Fannie Mae’s New Debt-to-Income Ratio of 50% is Forcing Mortgage Insurers to Adapt
By Elizabeth Stewart @ Real Estate Daily
March 8, 2018

Fannie Mae began accepting mortgages with a debt-to-income ratio of up to 50% last year, despite mortgage insurance companies fighting against the change. Now, many mortgage insurance companies are adapting by raising their standards for loans that fall within the increased DTI ceiling.

Key Takeaways

  • Fannie Mae raised its debt-to-income ceiling from 45% to 50% in July 2017
  • Mortgage insurance companies MGIC and Genworth have already increased their standards for high DTI ratio loans
  • Esset, Radian, and National MI will no longer insure high DTI mortgages if the credit score is below 700

Excerpt

Last year, the GSEs announced they were increasing their debt-to-income ratio to 50%, a move that mortgage insurance companies are starting to fight back against.

But some MI companies are beginning to fight back.
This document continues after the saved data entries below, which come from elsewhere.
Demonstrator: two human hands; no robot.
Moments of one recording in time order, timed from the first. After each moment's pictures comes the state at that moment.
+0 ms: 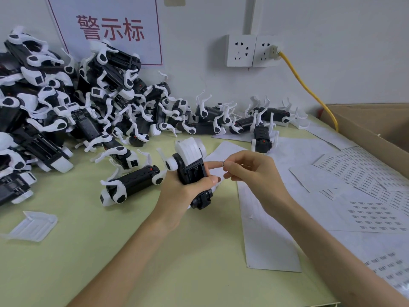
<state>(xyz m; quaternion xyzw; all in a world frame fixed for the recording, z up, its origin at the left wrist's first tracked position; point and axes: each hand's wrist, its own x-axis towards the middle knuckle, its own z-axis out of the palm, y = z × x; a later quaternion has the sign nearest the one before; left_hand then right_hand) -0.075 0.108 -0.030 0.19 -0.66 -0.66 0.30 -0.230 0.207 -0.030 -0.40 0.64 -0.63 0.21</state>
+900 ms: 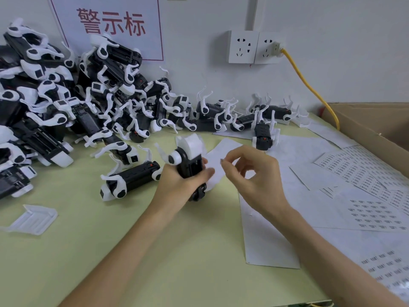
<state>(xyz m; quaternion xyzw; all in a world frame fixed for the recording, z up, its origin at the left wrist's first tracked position) -0.080 0.095 -0.039 0.27 -0.67 -0.60 0.34 -0.215 0.209 -0.036 -0.52 0.63 -0.58 -0.03</state>
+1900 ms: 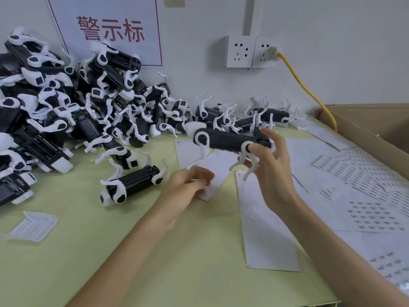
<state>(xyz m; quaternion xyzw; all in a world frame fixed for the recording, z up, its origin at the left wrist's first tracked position) -0.083 0.092 -0.046 0.27 -0.68 -0.63 0.24 -0.235 0.209 -0.021 -0.28 0.52 -0.78 0.20</state>
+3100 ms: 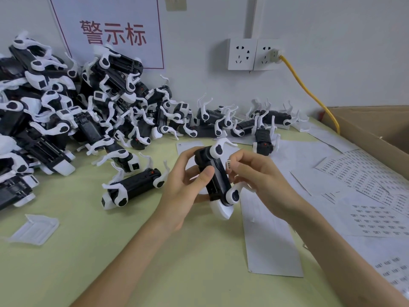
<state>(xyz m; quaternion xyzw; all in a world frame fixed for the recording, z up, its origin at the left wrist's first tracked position) -0.083 0.097 -0.041 0.15 -0.63 -0.69 0.32 -0.234 0.215 -0.020 -0.47 0.54 -0.62 0.32</state>
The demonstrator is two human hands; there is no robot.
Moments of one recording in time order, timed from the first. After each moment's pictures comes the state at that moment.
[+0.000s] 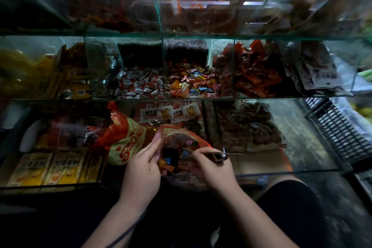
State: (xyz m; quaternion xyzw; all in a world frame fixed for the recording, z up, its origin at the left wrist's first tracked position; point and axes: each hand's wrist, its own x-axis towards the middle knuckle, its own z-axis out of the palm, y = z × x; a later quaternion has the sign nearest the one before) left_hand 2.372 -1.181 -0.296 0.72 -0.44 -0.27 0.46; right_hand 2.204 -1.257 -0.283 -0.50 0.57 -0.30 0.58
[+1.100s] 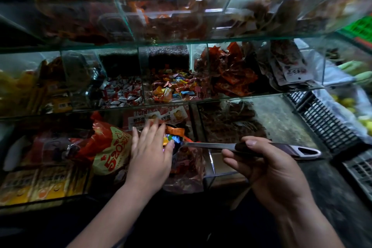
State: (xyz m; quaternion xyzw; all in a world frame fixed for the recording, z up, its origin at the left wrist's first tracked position) left_hand 2.337 -1.227 -0.261 0.75 -0.62 -0.07 0.20; right_hand 2.100 -1.245 -0.178 -0.26 0.42 -0.49 0.72
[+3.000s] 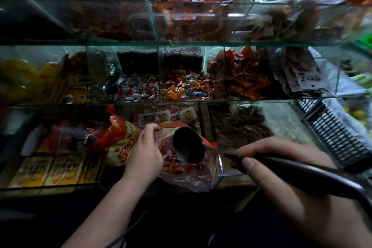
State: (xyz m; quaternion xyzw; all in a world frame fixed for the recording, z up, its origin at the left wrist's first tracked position) left_hand 2.370 -1.209 -0.271 0.78 -0.53 -0.13 0.32; right_hand 2.103 -1.217 -0.124 -0.86 0.35 -0.19 0.32
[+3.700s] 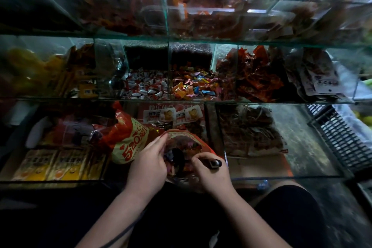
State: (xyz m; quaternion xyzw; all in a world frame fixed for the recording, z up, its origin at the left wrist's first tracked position) left_hand 2.372 -1.193 -0.283 0.78 -0.50 -0.18 0.32; right_hand 2.202 -1.256 -0.307 -0.60 0.56 -0.29 0.49
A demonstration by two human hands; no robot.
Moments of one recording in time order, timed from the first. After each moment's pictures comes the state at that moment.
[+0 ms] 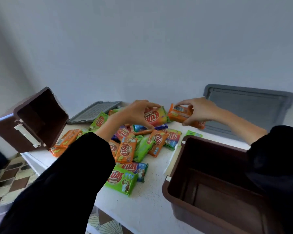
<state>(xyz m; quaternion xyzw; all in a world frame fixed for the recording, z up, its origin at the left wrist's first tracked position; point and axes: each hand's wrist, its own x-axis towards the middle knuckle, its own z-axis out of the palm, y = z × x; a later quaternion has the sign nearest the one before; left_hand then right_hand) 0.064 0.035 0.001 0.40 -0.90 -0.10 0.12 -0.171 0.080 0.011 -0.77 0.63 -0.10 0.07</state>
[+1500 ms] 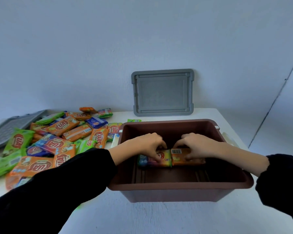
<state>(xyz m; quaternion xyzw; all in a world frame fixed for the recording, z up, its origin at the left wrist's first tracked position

Last week, HousingWire outlined plans from MGIC and Genworth to increase their standards on high DTI loans, but as it turns out, that was just the tip of the iceberg. Many other MI companies announced they also plan on raising their standards this month.

In June last year, Fannie Mae announced it was preparing to raise the debt-to-income ratio, the No. 1 reason that mortgage applicants get rejected. It announced it would be raising its DTI ceiling from 45% to 50% as of July 29, 2017. However, qualified mortgages still need a DTI of 43%.

DTI is a borrower’s total amount of debt, including credit cards, student loans, auto loans and mortgages, versus their total income.